• What is needed: Could you reproduce every record below exactly as it stands?

• Data listing:

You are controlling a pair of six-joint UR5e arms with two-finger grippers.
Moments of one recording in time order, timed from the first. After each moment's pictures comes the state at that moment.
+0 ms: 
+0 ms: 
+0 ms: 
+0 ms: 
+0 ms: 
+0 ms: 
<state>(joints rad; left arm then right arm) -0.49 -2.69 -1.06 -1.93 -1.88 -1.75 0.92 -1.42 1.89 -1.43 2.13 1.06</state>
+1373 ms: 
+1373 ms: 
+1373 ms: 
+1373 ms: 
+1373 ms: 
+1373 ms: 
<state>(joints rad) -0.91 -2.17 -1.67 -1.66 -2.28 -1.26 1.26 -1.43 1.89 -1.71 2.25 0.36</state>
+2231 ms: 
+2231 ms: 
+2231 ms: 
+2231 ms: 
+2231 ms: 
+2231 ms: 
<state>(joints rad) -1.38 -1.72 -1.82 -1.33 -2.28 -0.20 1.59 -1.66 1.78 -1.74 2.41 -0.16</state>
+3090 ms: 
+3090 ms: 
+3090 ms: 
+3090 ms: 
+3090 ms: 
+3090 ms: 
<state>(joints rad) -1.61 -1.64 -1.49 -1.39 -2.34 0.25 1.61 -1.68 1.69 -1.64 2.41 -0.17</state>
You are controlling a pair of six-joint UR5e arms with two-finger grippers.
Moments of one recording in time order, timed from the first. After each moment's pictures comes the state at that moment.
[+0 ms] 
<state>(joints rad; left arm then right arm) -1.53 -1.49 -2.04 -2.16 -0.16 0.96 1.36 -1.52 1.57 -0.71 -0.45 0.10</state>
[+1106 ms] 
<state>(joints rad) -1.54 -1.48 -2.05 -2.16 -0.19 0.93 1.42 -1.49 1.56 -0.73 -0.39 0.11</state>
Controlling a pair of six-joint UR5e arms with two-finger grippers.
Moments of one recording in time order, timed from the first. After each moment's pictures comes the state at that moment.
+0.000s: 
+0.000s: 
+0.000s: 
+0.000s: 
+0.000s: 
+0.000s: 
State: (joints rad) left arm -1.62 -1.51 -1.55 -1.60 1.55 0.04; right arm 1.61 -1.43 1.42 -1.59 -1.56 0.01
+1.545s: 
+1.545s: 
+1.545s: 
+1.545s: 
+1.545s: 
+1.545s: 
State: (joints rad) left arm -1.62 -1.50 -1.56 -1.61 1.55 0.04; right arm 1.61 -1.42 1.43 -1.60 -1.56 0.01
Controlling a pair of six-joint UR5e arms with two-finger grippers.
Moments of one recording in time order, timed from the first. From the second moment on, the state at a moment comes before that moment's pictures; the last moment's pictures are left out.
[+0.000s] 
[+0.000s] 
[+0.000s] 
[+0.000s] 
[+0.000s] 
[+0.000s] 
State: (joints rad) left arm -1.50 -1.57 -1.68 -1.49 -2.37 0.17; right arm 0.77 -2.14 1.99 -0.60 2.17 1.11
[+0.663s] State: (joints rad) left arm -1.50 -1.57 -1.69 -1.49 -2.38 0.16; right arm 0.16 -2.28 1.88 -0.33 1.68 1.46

• Answer box:
You are controlling a pair of six-joint UR5e arms with two-finger grippers.
Moments of one recording in time order, timed from the first. After each moment's pictures comes the state at that moment.
+0 ms: 
+0 ms: 
+0 ms: 
+0 ms: 
+0 ms: 
+0 ms: 
<state>(joints rad; left arm then right arm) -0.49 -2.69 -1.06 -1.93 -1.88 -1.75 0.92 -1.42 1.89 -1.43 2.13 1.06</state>
+1373 ms: 
+1373 ms: 
+1373 ms: 
+1373 ms: 
+1373 ms: 
+1373 ms: 
<state>(joints rad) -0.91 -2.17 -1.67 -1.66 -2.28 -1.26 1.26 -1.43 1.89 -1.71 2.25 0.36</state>
+2231 ms: 
+2231 ms: 
+2231 ms: 
+2231 ms: 
+2231 ms: 
+2231 ms: 
<state>(joints rad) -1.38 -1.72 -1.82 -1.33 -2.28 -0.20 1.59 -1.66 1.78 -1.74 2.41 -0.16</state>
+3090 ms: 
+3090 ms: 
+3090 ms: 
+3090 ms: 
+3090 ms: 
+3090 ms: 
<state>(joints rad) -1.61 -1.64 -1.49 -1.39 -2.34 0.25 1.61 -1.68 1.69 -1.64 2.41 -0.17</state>
You are controlling a pair of six-joint UR5e arms with two-finger grippers.
Moments of one recording in time order, timed from the first. After each moment's pictures comes the state at that moment.
[+0 ms] 
<state>(joints rad; left arm then right arm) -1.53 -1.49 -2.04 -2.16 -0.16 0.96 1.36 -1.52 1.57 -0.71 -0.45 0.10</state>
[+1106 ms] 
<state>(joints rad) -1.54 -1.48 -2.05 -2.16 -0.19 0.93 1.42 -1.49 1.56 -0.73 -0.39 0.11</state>
Controlling a pair of six-joint UR5e arms with two-finger grippers.
Moments of one recording in time order, timed from the first. After each moment's pictures comes the state at that moment.
+0.000s: 
+0.000s: 
+0.000s: 
+0.000s: 
+0.000s: 
+0.000s: 
State: (joints rad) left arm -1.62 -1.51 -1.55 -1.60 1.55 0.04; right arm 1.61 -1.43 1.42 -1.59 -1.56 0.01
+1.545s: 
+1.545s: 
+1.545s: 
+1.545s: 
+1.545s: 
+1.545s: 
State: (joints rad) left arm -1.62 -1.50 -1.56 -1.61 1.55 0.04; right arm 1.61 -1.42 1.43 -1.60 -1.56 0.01
Controlling a pair of six-joint UR5e arms with two-finger grippers.
Moments of one recording in time order, timed from the first. From the second moment on, the state at a moment comes before that moment's pictures; the last moment's pictures are left out.
[+0.000s] 
[+0.000s] 
[+0.000s] 
[+0.000s] 
[+0.000s] 
[+0.000s] 
State: (joints rad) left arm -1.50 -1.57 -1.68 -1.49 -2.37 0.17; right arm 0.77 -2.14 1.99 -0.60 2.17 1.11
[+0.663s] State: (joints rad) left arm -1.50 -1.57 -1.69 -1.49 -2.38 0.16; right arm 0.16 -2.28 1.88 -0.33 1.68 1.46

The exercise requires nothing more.